= Thaik Taing =

Thaik Taing (r. 513 – 523) was the 12th King of the Early Pagan Kingdom who began his reign in 513 AD. He moved the palace to Tampawaddy, near Thiri Pyissaya.

==Reign==
In Burmese years 438, he ascended the throne. During his reign, he abandoned Thiri Pyitsaya and shifted royal capital to the surrounding area, renaming it to Tampawaddy. The reason for the relocation is unknown.
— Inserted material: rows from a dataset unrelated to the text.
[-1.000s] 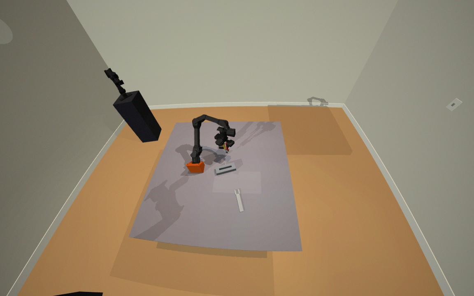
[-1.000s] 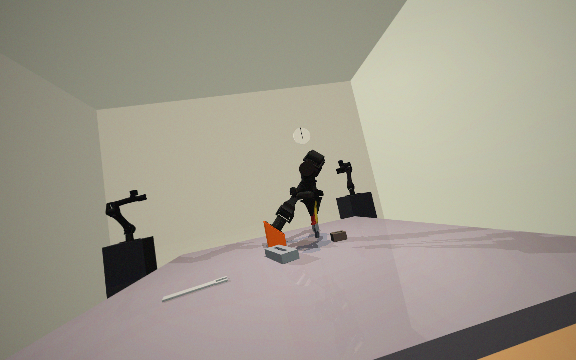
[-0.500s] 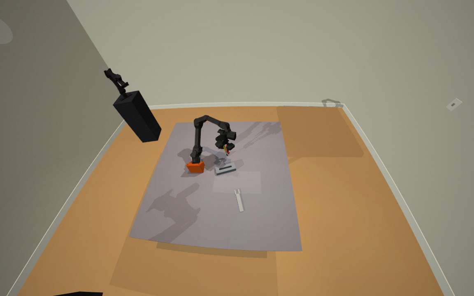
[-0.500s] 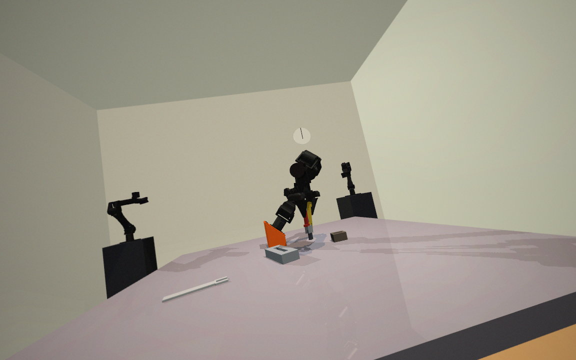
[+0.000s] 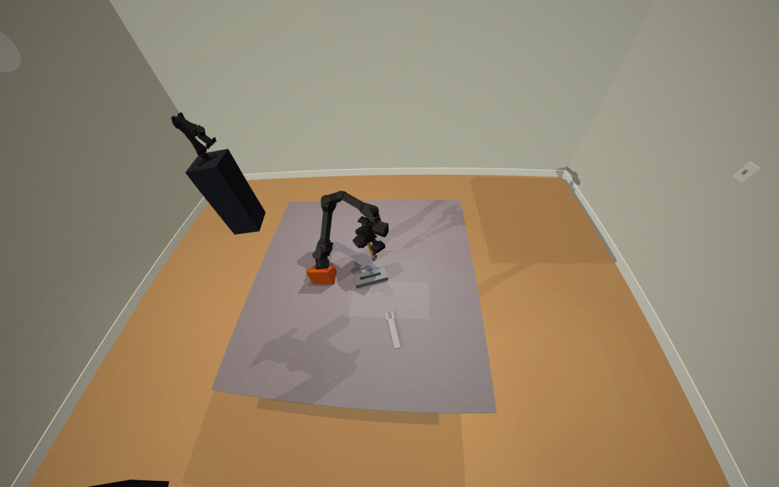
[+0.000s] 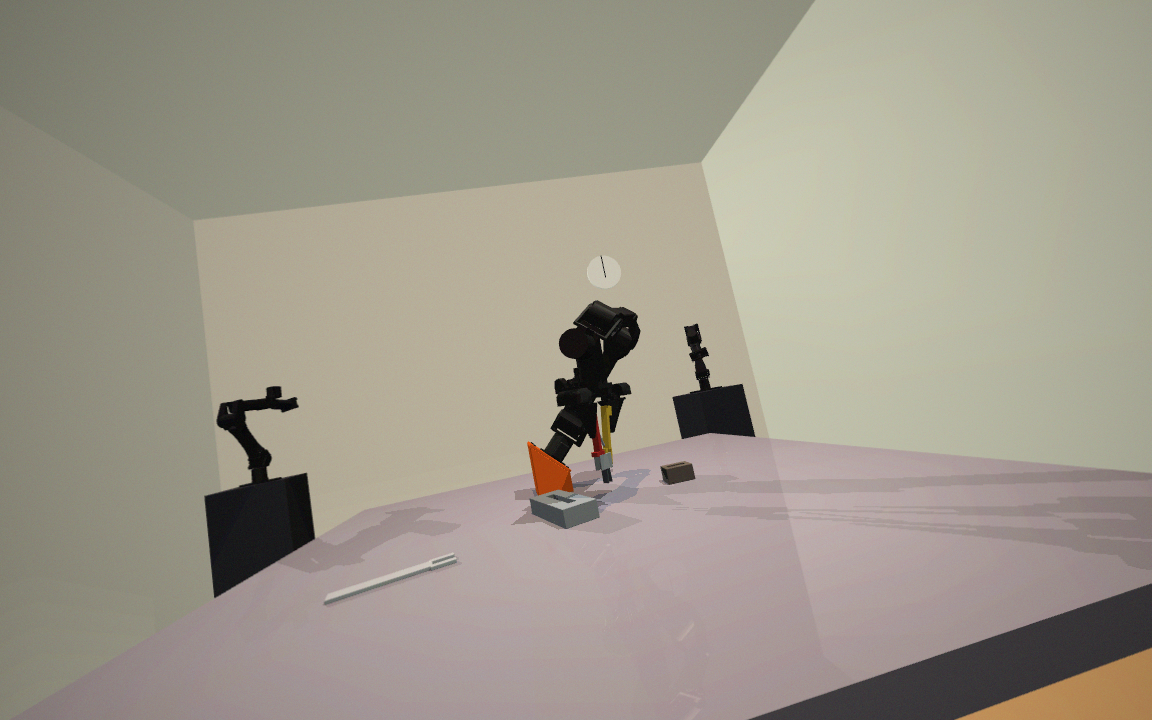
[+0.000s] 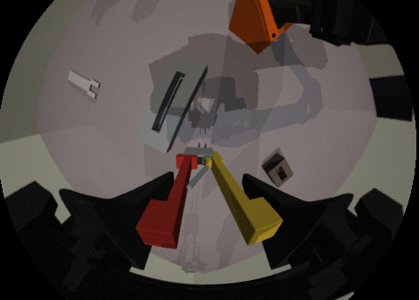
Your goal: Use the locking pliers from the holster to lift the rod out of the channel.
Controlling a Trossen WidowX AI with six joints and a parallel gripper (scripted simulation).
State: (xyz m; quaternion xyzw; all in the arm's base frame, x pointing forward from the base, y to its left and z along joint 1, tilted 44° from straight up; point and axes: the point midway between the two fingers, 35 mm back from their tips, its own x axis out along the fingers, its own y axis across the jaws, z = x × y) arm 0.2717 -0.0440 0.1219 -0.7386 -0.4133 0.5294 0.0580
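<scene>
Right now my gripper tip is 2 cm past the grey channel block, 11 cm to the left of it and 12 cm above it. The rest, counted from my gripper tip: brown holster (5 cm behind, 17 cm to the left, 13 cm below); then yellow handle (1 cm behind, 1 cm to the left); then dark rod (2 cm behind, 11 cm to the right, 13 cm below).
</scene>
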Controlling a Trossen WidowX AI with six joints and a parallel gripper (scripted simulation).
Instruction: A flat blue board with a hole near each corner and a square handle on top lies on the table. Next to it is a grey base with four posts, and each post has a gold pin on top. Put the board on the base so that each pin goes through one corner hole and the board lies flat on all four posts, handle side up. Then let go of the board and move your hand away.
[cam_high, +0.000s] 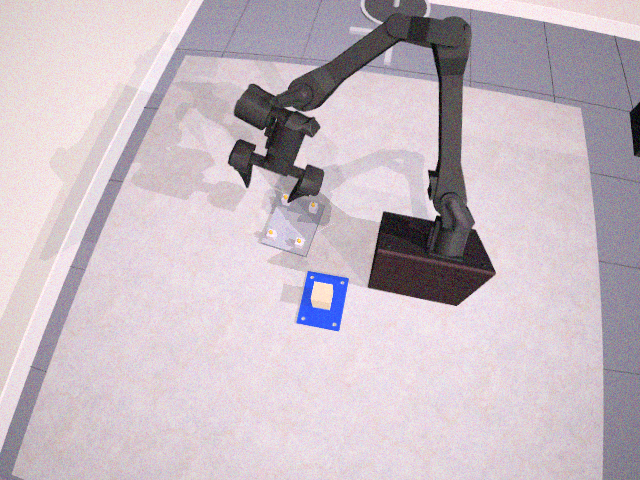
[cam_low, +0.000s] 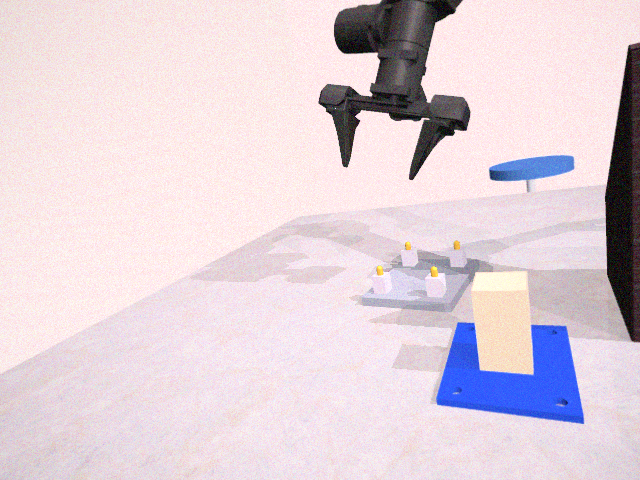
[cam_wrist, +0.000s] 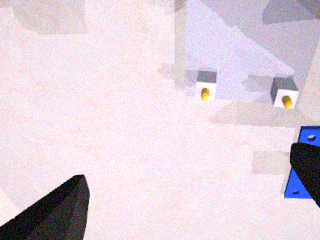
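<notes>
Right now my gripper tip is 160 mm past the blue board, 150 mm to the right of it and 140 mm above it. The rest, counted from my gripper tip: grey base 40 mm behind, 10 mm to the right, 160 mm below.
</notes>
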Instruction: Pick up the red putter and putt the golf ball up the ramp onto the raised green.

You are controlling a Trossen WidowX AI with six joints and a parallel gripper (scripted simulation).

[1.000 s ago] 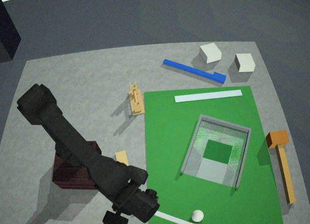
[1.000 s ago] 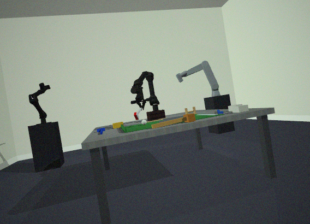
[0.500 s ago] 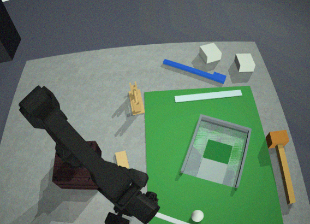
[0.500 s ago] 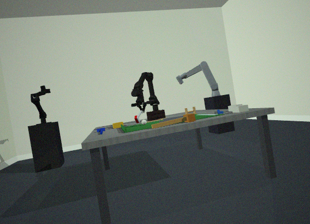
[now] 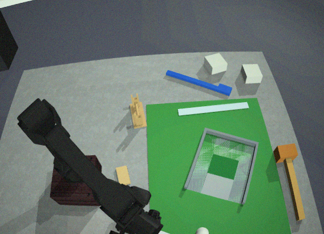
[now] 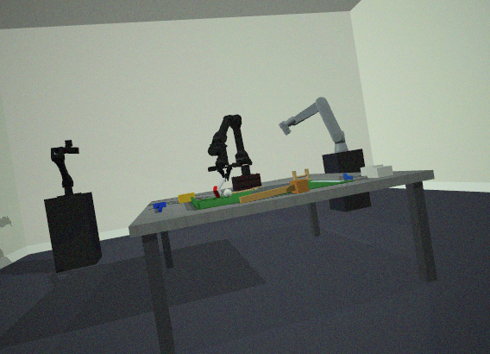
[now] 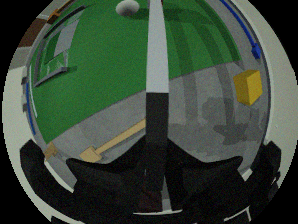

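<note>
The tan paddle lies 3 cm behind my gripper tip, 14 cm to the left of it and 7 cm below it. From my gripper tip the other things lie so: green mat: 29 cm ahead, 13 cm to the left, 8 cm below; then red putter: 11 cm ahead, 5 cm to the right; then white golf ball: 21 cm ahead, 5 cm to the right, 5 cm below.
</note>
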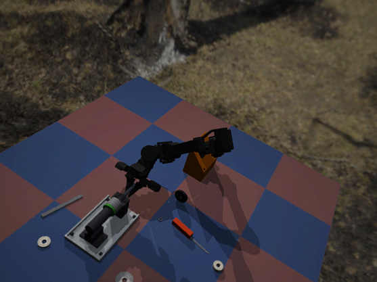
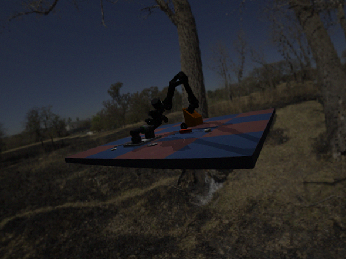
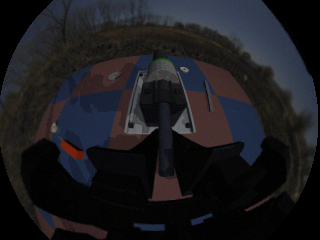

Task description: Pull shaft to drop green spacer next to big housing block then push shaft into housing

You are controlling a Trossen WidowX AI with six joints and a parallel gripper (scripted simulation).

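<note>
The dark shaft is 3 cm ahead of my gripper tip and 2 cm above it. From my gripper tip the other things lie so: grey bar: 17 cm to the right, 15 cm ahead, 5 cm below; then green spacer: 10 cm ahead, 2 cm above; then black wheel: 16 cm to the left, 16 cm behind, 3 cm below.
</note>
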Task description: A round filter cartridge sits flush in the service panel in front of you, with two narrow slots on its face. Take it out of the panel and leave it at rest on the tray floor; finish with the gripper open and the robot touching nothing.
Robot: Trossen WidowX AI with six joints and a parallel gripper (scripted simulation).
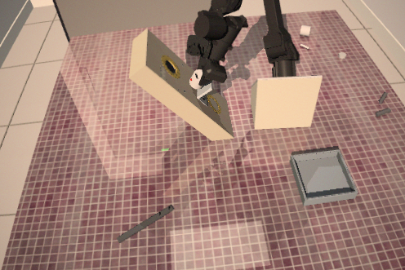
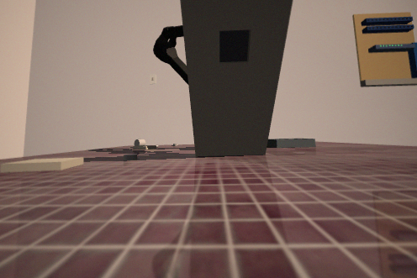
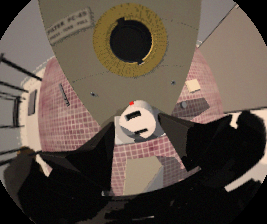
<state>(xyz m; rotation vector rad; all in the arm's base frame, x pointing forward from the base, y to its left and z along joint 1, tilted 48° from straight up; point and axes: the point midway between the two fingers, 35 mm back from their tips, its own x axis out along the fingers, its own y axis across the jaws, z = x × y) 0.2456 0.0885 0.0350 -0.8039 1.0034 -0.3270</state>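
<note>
Now: the round filter cartridge right at my gripper tip. Round my gripper tip: beige service panel (50 mm ahead, 30 mm below); grey tray (350 mm behind, 240 mm to the left, 190 mm below).
</note>
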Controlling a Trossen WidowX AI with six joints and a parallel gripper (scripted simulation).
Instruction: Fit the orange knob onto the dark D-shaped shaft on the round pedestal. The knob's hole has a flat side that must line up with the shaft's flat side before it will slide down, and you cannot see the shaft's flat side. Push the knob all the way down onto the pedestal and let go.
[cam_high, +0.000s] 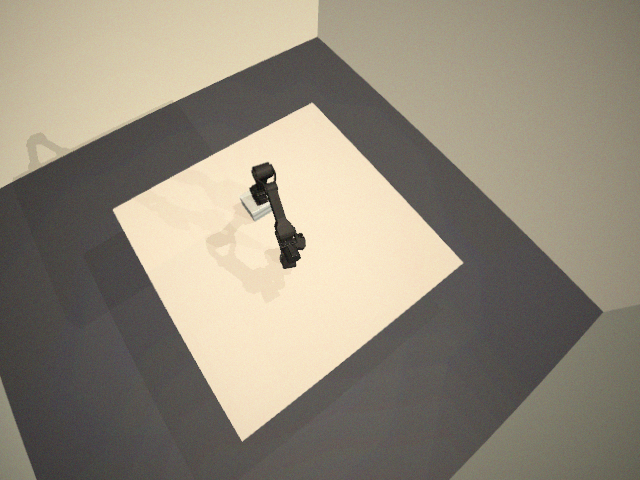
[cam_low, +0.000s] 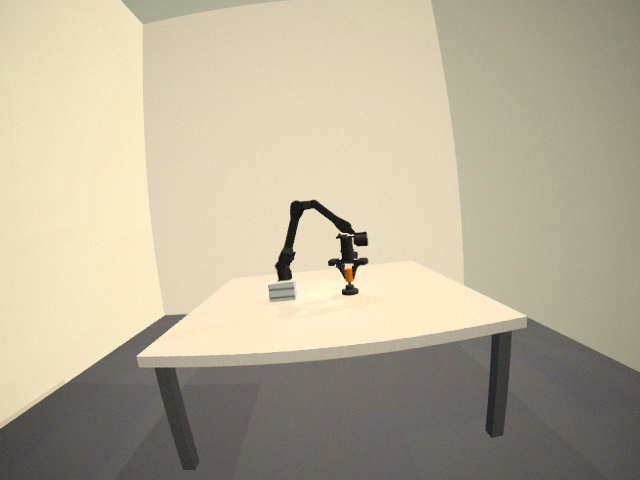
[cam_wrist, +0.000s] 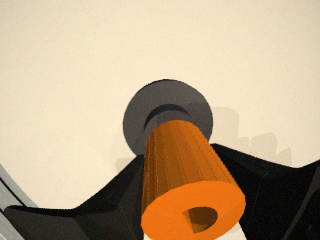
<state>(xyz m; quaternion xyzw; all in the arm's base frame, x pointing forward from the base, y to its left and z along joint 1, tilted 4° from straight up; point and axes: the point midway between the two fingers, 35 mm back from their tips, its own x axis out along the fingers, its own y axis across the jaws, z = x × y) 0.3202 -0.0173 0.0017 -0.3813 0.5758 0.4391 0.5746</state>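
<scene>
My gripper tip is 2 cm below the orange knob. Also, from my gripper tip: round pedestal (4 cm below).
</scene>
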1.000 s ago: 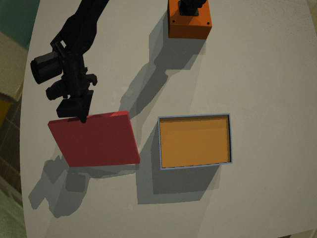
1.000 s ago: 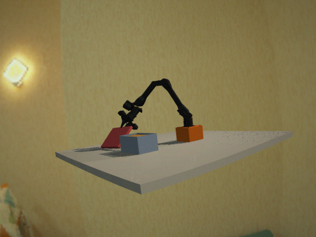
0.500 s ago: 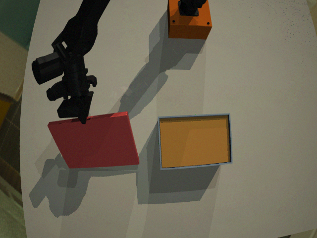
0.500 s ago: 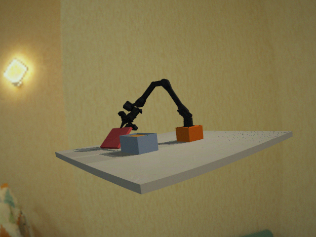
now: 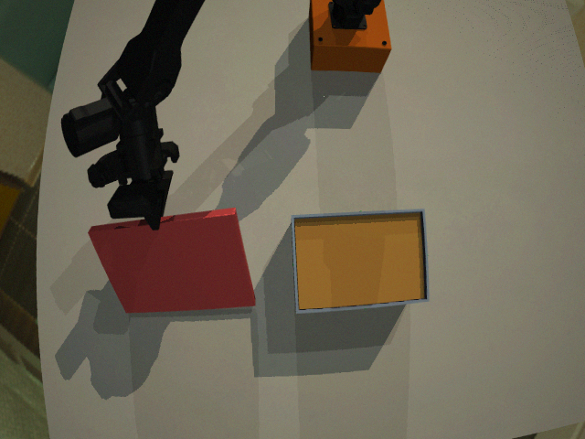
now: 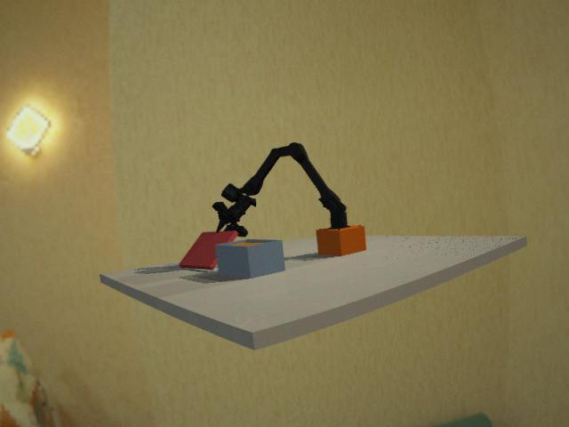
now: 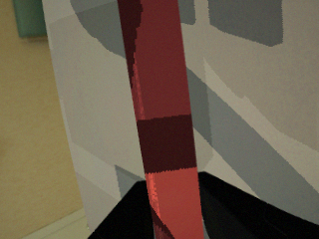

However, the landslide on the banks of the Irrawaddy River seems to have been worse since then, according to Thaik Taing's curse on the Tayoke Pyan Pagoda inscription, "ငါ့ကောင်းမှုကို ဖျက်သသူကား ညောင်ဦးကသည် သီရိပစ္စယာတိုင်အောင် ကမ်းပြိုသကဲ့သို့ စီးပွားချမ်းသာယုတ်စေသော်" ("To those who destroyed my meritorious deeds: from Nyaung-U to Thiri Pyitsaya, may your sake and prosperity get lesser, as if a landslide destroyed them."). It seems that the king moved to a safer inland area to prevent the riverbank from collapsing.

He died seven years after his accession to the throne.